A mi izquierda, José sonríe irónico, con la seguridad que da el haberlo vivido.
―A mí también me han amenazado ―suelta―, pero yo sigo luchando. Yo sólo transmito la voz del pueblo porque eso es lo que la selva me ha dicho que debo hacer. Vivimos en la comunidad Tiwino Waorani. Estamos rodeados de petroleras y de madereros, pero ahí nos enfrentamos punta a punta, cuero a cuero. No queremos una selva muerta.
José muestra un gesto que a ratos parece ingenuo, pienso, pero enseguida me corrijo. Seguro no lo es.
―Me dicen que hablo como esmeraldeño, pero yo soy wao ―me aclara José.
Es verdad, habla como esmeraldeño.
―¿A los waorani se les puede llamar waos?
―¡Claro! ¿Por qué no? Si somos eso, que suena como ¡wow!, como sorpresa ―responde.
Todavía en el escenario, Patricia Gualinga ha llegado a cuestionar las estructuras del movimiento indígena al que pertenece. “Entonces, eso, sigamos poniendo vicepresidentas”, dice, con sarcasmo. El wao y la científica ríen al mismo tiempo. Los dos entendieron la ironía. El segundo lugar no es nada.
Un bebé llora fuerte y su grito rasga durante unos segundos el silencio en la sala. Pero nadie se inmuta. Por los pasillos del auditorio, un hombre de pantalón negro, camisa blanca y corbata verde pasa entre el público y entrega papelitos blancos para que quienquiera pueda hacer preguntas a Patricia.
“No me importa si algunos líderes se enojan por lo que estoy diciendo, necesitamos que las mujeres participemos más en política. Y como nosotras, no como voces de alguien que está detrás de nosotras”, sentencia una Patricia Gualinga que ha logrado hipnotizar al auditorio.
María Olga vuelve a suspirar y asiente. Dice que eso también se necesita en la ciencia: más mujeres participando.
El bebé llora de nuevo.
La investigadora toma fotos. En la pantalla de su computadora se lee: “Glosary of terms”.
“Nosotras decimos no al extractivismo. Nosotras somos defensoras de la selva. Estamos organizadas”, insiste Patricia, con más furor al final de su discurso.
José ríe. ¿Por qué ríe?
―¿Por qué ríes?
―Porque yo también tengo esa idea para nuestro territorio: trabajar con grupos de mujeres. Así nos ha ido mejor.

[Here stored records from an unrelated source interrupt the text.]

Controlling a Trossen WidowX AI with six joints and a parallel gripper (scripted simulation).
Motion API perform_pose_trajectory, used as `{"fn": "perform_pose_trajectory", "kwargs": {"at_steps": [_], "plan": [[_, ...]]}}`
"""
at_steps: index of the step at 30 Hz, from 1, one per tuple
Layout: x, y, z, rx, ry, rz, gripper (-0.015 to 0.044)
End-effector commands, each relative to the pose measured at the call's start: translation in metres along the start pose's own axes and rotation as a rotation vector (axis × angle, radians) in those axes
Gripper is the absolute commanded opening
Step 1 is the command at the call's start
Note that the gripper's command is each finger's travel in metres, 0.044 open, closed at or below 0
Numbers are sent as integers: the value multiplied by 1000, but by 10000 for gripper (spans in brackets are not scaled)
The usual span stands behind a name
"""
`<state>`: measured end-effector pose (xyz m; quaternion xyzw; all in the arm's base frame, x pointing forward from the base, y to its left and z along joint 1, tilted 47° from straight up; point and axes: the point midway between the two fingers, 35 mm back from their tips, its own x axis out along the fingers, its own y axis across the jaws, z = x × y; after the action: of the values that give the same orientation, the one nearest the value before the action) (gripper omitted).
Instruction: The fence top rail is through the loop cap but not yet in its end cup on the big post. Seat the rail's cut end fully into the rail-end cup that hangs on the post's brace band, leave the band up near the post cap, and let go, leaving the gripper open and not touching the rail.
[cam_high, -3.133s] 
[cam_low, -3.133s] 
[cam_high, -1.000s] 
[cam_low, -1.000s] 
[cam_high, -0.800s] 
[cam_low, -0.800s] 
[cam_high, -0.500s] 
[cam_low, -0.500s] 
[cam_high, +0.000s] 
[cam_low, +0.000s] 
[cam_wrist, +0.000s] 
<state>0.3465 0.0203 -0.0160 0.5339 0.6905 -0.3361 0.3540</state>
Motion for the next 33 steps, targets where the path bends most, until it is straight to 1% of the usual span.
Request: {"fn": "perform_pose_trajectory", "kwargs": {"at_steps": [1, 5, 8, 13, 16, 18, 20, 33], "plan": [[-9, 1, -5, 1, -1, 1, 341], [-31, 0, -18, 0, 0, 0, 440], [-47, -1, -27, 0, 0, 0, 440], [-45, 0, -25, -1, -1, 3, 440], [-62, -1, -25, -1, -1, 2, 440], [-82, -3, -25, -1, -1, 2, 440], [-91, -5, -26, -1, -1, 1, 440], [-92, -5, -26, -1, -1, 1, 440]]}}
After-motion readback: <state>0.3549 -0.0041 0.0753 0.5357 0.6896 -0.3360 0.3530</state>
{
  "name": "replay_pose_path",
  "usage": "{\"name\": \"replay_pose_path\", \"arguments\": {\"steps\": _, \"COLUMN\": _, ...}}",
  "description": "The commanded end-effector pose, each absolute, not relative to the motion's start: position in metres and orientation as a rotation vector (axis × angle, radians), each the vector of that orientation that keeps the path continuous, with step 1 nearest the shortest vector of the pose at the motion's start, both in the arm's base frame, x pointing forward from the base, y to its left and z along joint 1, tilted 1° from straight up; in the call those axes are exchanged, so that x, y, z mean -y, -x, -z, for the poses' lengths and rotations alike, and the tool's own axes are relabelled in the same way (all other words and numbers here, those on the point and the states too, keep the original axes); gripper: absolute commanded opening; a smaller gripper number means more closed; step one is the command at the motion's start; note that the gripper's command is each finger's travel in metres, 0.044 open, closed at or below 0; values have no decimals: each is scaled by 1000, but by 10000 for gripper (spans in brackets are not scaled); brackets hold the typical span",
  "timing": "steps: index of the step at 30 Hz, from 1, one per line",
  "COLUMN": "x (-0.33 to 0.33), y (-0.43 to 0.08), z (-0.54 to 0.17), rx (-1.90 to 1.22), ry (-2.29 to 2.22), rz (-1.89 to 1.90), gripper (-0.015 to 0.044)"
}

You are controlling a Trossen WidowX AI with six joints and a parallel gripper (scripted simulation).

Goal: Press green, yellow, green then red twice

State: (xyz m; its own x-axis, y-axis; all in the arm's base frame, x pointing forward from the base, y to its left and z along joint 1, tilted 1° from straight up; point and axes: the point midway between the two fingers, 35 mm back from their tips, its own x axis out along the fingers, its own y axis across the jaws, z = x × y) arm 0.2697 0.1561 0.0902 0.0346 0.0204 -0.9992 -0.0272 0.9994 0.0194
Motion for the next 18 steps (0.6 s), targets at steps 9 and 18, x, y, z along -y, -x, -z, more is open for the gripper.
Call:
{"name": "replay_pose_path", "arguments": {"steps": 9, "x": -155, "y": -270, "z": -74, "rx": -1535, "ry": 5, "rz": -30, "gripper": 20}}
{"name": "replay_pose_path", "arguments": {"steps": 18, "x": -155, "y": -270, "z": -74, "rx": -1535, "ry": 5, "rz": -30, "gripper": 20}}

“Yo creo en el poder de los números”, complementa de su lado María Olga. En sus estudios identificaron que los sitios en los que hay más áreas naturales y más comunidades indígenas, la deforestación es baja, es decir, los pueblos ancestrales dan muestras de ser verdaderos guardianes de la naturaleza. Cuando en las áreas naturales no hay comunidades ancestrales, la deforestación se incrementa. Eso se nota.